ASSIGNMENT: Search the material for the word "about" and copy each line that holds it.

=-=-=-=-=

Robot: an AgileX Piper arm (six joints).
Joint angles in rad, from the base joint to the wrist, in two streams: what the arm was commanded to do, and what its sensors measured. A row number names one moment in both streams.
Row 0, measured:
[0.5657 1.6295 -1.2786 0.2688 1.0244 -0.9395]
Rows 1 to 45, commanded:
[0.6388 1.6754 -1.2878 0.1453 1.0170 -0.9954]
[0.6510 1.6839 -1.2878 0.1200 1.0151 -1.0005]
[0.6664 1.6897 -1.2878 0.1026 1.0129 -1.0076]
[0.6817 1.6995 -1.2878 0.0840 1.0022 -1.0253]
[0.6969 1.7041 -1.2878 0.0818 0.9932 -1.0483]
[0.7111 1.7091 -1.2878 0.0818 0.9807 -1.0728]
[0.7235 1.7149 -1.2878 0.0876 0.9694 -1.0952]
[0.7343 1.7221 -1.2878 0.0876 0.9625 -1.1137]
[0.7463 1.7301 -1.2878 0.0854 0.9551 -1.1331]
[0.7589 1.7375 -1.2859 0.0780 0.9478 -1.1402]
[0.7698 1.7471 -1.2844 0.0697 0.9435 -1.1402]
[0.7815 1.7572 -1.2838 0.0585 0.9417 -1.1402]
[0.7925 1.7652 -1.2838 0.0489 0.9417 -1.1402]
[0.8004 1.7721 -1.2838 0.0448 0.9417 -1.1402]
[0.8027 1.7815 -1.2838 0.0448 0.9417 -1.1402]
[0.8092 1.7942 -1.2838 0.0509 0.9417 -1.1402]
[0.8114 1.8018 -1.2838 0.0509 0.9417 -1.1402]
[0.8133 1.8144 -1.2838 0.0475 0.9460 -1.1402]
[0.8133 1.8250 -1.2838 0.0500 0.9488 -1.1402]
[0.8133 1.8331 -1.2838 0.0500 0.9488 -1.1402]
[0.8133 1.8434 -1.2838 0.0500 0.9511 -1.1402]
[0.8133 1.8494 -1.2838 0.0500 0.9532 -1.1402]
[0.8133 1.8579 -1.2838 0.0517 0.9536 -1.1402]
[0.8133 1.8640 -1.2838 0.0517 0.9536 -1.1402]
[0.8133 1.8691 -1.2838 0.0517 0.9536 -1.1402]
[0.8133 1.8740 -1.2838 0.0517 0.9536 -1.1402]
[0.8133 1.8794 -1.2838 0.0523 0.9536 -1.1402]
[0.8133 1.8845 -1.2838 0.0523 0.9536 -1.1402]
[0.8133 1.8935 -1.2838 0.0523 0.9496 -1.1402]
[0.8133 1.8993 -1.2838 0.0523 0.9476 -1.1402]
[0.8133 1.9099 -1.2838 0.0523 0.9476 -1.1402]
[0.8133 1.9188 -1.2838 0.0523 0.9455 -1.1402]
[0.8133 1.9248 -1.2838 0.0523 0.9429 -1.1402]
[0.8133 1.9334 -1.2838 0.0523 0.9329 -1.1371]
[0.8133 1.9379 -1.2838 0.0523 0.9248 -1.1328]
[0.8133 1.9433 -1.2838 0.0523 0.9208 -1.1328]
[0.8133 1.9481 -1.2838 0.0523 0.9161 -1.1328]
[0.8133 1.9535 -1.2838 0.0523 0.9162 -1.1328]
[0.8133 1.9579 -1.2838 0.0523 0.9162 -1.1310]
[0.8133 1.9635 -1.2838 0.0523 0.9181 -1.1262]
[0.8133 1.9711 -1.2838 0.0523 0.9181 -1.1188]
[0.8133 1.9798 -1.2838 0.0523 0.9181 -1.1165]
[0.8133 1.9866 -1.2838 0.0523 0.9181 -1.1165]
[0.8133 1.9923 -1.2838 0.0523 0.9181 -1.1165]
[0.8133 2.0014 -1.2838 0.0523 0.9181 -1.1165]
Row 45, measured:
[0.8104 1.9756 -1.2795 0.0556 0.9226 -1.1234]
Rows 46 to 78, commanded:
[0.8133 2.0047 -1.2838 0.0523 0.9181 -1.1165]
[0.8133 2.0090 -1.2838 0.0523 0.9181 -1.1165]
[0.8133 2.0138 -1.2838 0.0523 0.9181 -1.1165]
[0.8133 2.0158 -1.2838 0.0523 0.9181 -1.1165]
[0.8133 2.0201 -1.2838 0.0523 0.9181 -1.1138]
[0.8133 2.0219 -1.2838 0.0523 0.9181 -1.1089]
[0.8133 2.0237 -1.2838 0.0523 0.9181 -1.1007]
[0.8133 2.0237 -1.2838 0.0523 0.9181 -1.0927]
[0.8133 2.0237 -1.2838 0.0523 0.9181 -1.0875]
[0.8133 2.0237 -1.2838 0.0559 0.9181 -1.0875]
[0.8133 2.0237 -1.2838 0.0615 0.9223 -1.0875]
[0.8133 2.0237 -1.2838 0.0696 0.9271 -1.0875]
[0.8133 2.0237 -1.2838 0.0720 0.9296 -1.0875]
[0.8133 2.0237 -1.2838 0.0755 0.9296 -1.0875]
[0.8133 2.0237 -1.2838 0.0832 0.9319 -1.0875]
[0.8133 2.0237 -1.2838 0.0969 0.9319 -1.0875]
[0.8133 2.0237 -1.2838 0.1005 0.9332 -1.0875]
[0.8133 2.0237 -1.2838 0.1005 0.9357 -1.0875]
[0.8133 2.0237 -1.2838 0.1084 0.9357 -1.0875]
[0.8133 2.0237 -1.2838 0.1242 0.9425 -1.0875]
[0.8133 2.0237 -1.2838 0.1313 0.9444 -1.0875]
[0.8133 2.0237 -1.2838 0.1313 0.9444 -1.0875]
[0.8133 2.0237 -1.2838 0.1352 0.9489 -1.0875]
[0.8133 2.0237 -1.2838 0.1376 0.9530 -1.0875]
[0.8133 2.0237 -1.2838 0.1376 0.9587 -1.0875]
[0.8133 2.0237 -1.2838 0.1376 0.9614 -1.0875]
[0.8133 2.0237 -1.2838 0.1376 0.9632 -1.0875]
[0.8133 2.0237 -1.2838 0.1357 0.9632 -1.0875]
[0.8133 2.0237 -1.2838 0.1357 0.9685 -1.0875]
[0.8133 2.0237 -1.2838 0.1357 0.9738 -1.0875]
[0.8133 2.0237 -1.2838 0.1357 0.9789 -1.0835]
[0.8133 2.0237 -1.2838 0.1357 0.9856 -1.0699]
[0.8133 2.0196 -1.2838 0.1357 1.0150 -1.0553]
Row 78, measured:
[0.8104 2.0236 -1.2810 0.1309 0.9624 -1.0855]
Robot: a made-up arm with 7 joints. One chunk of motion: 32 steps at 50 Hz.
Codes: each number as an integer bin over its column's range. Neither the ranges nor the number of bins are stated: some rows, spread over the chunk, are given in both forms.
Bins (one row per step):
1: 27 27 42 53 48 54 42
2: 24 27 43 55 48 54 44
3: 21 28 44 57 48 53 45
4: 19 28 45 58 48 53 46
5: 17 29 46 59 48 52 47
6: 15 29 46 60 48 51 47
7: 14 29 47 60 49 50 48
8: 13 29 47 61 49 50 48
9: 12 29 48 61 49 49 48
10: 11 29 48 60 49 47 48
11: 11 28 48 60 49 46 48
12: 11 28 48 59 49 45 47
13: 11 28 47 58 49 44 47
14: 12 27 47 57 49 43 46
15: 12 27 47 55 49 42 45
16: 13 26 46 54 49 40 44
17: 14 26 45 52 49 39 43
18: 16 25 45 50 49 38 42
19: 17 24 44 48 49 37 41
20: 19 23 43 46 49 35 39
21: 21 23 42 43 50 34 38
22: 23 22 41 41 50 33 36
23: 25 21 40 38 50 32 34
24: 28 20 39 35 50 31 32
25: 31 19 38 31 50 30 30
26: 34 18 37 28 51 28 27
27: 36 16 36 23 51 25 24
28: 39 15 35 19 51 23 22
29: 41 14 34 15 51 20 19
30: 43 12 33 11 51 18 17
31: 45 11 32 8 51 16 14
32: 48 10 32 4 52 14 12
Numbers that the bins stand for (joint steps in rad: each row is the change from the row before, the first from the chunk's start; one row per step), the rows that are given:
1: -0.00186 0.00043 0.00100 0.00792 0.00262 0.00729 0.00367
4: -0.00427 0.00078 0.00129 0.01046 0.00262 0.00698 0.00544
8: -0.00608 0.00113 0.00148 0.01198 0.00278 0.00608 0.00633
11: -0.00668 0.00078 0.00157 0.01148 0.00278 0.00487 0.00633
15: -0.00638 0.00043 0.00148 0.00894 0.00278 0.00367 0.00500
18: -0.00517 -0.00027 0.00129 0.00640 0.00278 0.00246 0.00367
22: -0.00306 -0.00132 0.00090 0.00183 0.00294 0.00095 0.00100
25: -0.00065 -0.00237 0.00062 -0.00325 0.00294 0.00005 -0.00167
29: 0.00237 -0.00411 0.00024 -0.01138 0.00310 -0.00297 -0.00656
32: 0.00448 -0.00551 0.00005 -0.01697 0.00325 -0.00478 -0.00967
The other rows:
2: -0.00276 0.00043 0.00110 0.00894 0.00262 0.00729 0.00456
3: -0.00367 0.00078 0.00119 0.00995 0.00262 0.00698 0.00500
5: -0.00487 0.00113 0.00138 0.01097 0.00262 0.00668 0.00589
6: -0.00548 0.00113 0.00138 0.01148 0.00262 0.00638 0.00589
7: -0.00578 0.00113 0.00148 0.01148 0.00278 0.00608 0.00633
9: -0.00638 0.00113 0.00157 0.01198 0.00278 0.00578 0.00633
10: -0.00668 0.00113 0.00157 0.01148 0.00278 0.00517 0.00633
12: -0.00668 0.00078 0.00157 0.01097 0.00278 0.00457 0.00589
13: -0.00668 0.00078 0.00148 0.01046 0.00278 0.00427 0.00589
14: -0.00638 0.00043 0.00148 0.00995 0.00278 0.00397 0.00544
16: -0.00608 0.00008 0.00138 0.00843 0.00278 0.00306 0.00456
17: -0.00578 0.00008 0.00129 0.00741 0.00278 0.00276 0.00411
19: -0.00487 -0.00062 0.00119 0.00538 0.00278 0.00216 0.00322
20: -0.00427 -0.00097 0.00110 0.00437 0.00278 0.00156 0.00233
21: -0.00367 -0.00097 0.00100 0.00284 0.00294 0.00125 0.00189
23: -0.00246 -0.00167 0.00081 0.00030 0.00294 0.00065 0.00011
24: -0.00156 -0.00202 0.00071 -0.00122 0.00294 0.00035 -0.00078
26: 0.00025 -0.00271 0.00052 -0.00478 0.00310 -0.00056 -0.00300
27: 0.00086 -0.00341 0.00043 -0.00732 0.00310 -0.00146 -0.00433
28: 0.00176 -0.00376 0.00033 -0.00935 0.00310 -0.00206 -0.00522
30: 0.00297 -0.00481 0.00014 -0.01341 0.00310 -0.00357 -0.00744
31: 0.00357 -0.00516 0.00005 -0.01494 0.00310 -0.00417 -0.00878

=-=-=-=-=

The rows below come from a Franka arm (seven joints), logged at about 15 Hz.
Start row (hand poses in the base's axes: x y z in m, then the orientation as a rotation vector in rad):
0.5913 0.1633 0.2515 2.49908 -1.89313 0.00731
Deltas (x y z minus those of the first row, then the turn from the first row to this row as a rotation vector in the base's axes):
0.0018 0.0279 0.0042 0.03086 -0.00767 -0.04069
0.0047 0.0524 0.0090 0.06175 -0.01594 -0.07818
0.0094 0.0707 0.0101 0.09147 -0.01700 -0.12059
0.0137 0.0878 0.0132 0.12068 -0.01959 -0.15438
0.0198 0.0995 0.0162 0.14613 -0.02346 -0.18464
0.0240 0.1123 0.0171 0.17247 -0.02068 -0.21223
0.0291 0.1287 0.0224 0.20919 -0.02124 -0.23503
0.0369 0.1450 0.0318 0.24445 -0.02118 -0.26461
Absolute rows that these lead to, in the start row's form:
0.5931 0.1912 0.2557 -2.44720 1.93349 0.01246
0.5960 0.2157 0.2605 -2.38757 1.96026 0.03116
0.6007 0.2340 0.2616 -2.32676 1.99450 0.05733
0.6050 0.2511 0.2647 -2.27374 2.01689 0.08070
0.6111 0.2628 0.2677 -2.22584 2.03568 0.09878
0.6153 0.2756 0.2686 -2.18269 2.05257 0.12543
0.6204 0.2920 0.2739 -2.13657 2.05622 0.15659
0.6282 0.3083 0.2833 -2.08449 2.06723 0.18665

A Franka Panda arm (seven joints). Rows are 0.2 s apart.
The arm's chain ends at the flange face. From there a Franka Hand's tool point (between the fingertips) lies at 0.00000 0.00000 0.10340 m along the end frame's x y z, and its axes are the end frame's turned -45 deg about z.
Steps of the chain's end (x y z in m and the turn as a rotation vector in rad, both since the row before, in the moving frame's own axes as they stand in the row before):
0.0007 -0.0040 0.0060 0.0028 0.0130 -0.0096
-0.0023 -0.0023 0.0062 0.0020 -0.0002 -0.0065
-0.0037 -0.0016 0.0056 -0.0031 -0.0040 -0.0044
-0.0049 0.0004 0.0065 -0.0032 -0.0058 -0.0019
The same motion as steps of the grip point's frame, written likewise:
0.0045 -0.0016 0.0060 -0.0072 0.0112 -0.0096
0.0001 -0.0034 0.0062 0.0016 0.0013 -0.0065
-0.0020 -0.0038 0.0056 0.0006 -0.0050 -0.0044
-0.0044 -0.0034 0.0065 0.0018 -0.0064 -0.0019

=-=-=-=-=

PROBLEM SOLUTION:
The rows below come from a Franka arm (seven joints), logged at about 15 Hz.
The arm's chain ends at the flange face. From there a Franka Hand's tool point (between the fingertips) lies at 0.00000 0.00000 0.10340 m along the end frame's x y z, and its axes are the end frame's turned -45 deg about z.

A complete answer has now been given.